¿Qué significa querer tener una mujer presidenta? Este es uno de los debates que nos ha traído la semana pasada.
No lo digo porque crea que Mercedes Araoz, efectivamente, haya ocupado ese cargo. Lo digo, más bien, porque fue una discusión que tuvieron en las redes quienes pensaban que esto había sucedido: mientras algunos celebraban tener una mujer presidenta, otros problematizaban que esto fuese automáticamente una causa de júbilo.
¿Qué es lo que decimos cuando manifestamos querer que haya una mujer presidenta? ¿Es un deseo que se agota en ver a una mujer poniéndose la banda presidencial?
Creo que querer una mujer presidenta implica desear vivir en un país en donde el género ya no sea un obstáculo en la carrera política. Esto requiere, entre otras cosas, que ni los partidos ni los financistas ni los electores carguen con estereotipos de género; algo que, en un país donde el 43% de los limeños se considera al menos algo machista (Ipsos, 2017), parece todavía lejano.
Aunque en un contexto y con particularidades diferentes, la importancia de lo anterior se está haciendo visible en la campaña electoral estadounidense (país que tampoco ha tenido una presidenta mujer en toda su historia). La prensa internacional está tratando de poner luces sobre cómo los estereotipos de género pueden estar jugando un papel en la elección del candidato demócrata, puesto para el que hay varias precandidatas mujeres. La periodista del “New York Times” Maggie Astor ha publicado un artículo que precisamente explora el tema (“‘A Woman, Just Not That Woman’: How Sexism Plays Out on the Trail”). Astor sostiene que aunque pocos electores dicen que dudarían en votar por una mujer presidenta “la reticencia hacia votar por candidatas femeninas es aparente en el lenguaje que los votantes usan frecuentemente para describir a los hombres y las mujeres que postulan a cargos públicos; las cualidades que dicen que buscan los electores; y las fallas percibidas que los electores dicen que están dispuestos o no a dejar de lado”.
La periodista menciona, entre otras cosas, lo que llama ‘la trampa de ser simpático’ (‘the likability trap’): “Una de las cualidades más amorfas por la que se juzga a los candidatos es el ser simpático, algo que también está profundamente influenciado por los sesgos de género, dicen los investigadores.
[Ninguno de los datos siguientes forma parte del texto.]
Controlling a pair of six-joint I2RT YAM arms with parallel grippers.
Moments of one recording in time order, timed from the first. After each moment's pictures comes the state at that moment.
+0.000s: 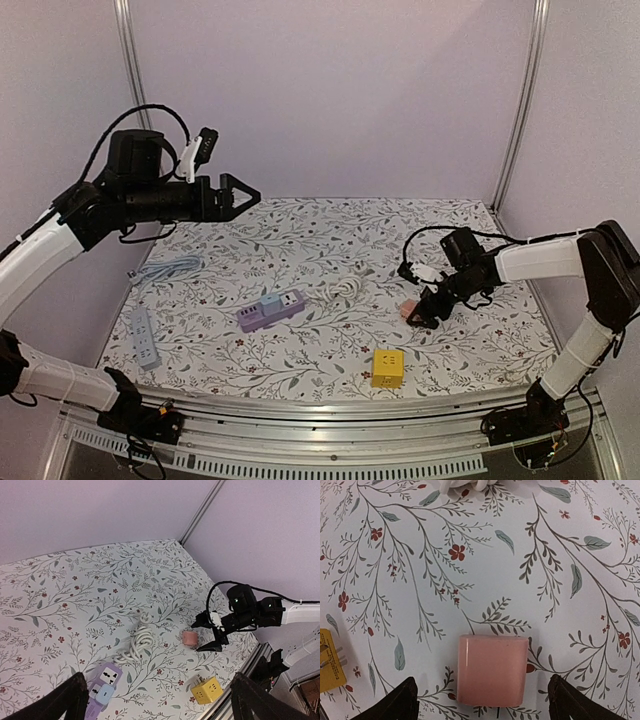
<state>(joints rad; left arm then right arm) -0.62 1.16 1.28 -0.52 0.20 -0.38 0.46 1.64 0.85 -0.29 -0.33 -0.44</state>
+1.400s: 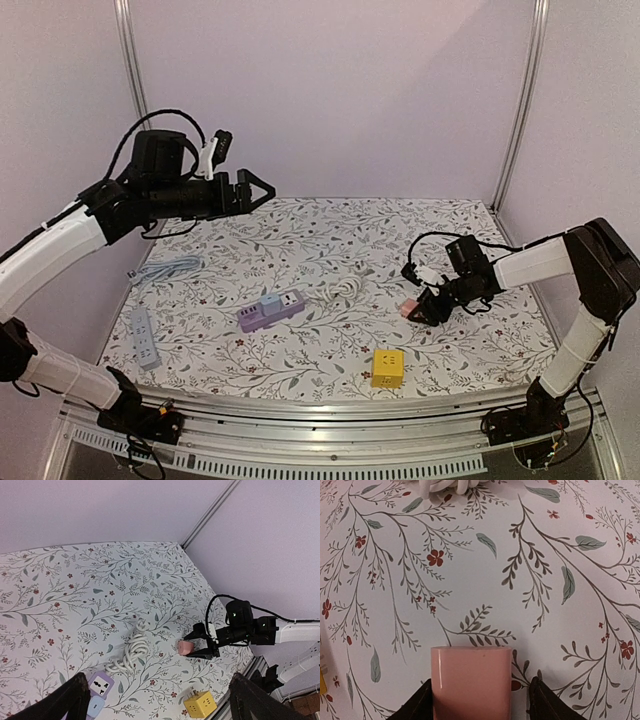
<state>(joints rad) -0.62 1.26 1.28 -0.42 0.19 -0.47 0.40 1.71 0.77 -0.08 -0.40 -0.45</state>
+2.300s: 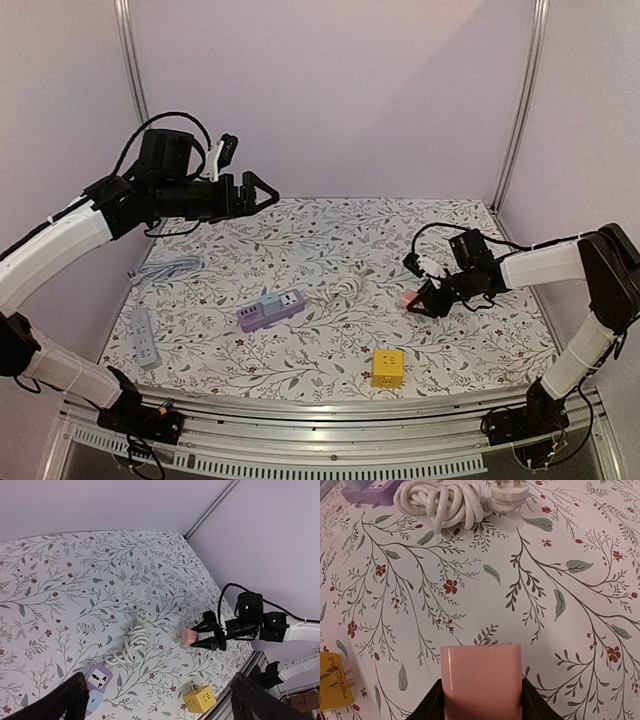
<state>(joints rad) -0.62 1.31 1.31 -0.46 0.22 -0.48 0.42 1.64 0.76 -0.08 -0.43 -0.37</state>
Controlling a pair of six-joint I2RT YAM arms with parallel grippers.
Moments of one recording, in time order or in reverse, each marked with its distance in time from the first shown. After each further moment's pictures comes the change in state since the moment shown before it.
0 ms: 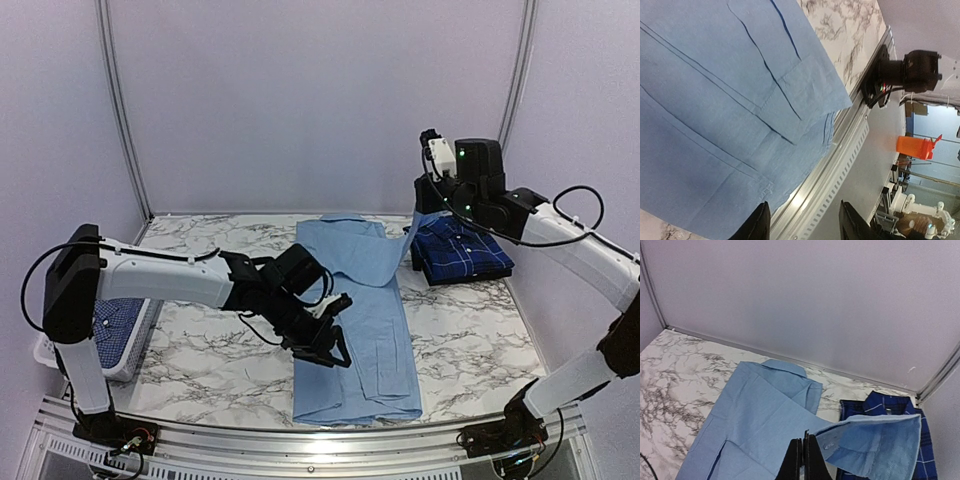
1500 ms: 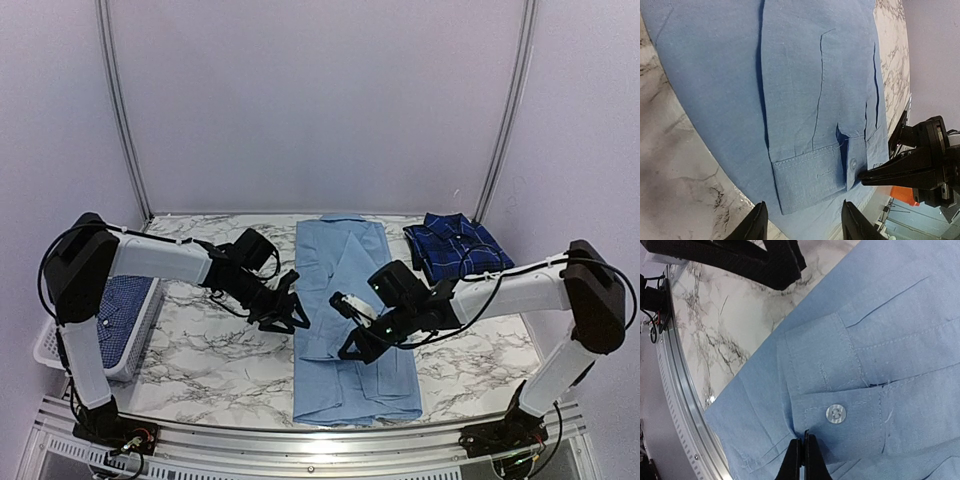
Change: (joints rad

Los electores también buscan esto en los hombres –considérense las preguntas del tipo ‘con quién preferirías tomarte una cerveza’ en las campañas– pero las investigaciones demuestran que solo en las mujeres esta cuestión se considera no negociable”. Otra arista del problema radica en que “las cualidades que los electores tienden a esperar de los políticos –como la fuerza, la dureza y el valor– están popularmente asociadas con la masculinidad” (en el Perú, dicho sea de paso, una encuesta hecha en el 2010 por Ipsos reveló que un 15% de peruanos creía que el próximo presidente debería tener mano dura. Vale la pena pensar en las implicancias del género tras esta estadística...).
Dicho esto, existe también un segundo punto en juego cuando hablamos del deseo de tener una presidenta mujer: el de vernos representadas. Y vernos representadas no implica solamente ver a una persona de nuestro género ciñéndose una banda presidencial. Implica ver a alguien que busque llevar adelante la causa de las mujeres, entendida esta desde una visión integral y, por ello, relacionada a temas como el acceso a la educación, la discriminación, la pobreza, etc.
Lo anterior se relaciona con un último aspecto importante: incluso si una candidata tiene una agenda en la que busca representar a las mujeres, esta no necesariamente será una candidata que queramos elegir. Ello dependerá de otros factores, como lo que cada uno crea acerca de la viabilidad de sus propuestas, sus prioridades, su lectura de los problemas y su ideología.
Por ello, entonces, la cuestión de la importancia de una presidenta mujer no se agota en el género de quien lleve la banda. Tampoco en tener una o dos candidatas fuertes, ni eventualmente una presidenta.